#### Brief:
Every line of the data below that holds the string "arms" needs to be reported.

━━ Data segment ━━

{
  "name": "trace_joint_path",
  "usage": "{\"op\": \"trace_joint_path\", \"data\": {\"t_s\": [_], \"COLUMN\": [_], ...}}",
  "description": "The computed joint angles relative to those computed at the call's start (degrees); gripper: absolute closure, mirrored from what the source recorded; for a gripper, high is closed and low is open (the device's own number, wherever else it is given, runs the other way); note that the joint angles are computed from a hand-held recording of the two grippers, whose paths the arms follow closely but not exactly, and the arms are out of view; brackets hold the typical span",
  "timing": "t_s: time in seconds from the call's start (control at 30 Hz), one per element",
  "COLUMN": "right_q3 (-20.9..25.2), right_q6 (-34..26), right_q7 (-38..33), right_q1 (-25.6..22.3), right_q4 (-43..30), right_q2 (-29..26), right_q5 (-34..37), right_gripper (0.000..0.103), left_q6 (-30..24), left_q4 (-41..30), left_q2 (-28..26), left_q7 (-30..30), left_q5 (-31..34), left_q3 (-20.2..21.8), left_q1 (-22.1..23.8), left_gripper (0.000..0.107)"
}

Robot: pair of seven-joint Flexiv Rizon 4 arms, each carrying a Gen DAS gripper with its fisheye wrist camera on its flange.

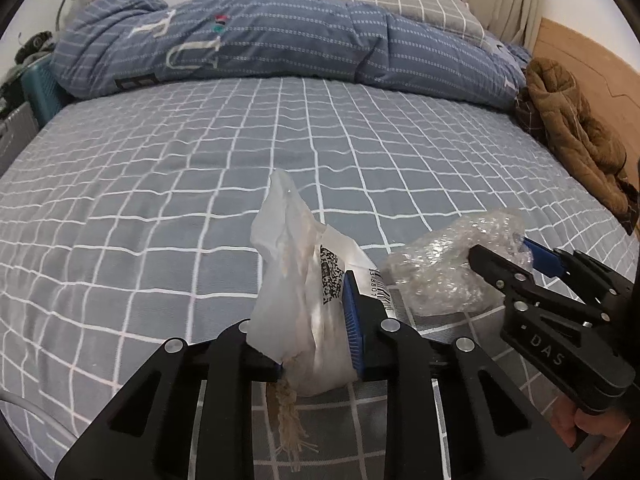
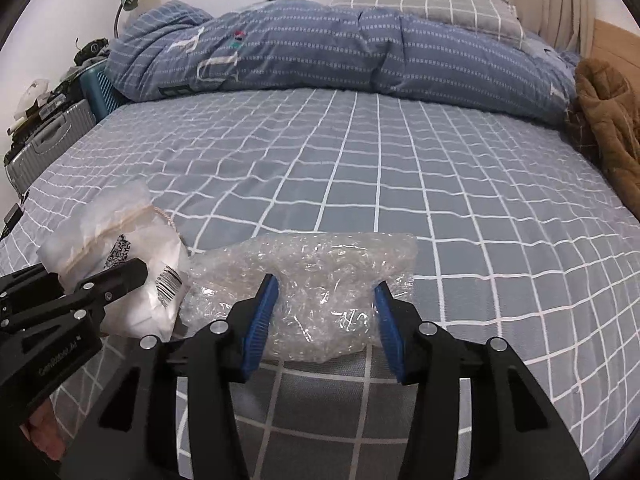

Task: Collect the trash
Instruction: 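Grasp the white drawstring pouch with the left tool while the right tool grasps the bubble wrap, then lift the white pouch and bubble wrap off the bed with both tools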

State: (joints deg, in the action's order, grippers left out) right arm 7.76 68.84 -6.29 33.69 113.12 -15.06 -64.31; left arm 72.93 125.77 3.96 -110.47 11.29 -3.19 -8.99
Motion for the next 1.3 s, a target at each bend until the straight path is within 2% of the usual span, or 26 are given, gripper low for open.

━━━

#### Solution to the problem:
  "description": "The computed joint angles relative to those computed at the call's start (degrees); gripper: absolute closure, mirrored from what the source recorded; for a gripper, high is closed and low is open (the device's own number, wherever else it is given, runs the other way); note that the joint angles are computed from a hand-held recording of the two grippers, whose paths the arms follow closely but not exactly, and the arms are out of view; brackets hold the typical span",
Robot: pair of seven-joint Flexiv Rizon 4 arms, each carrying a Gen DAS gripper with its fisheye wrist camera on its flange.

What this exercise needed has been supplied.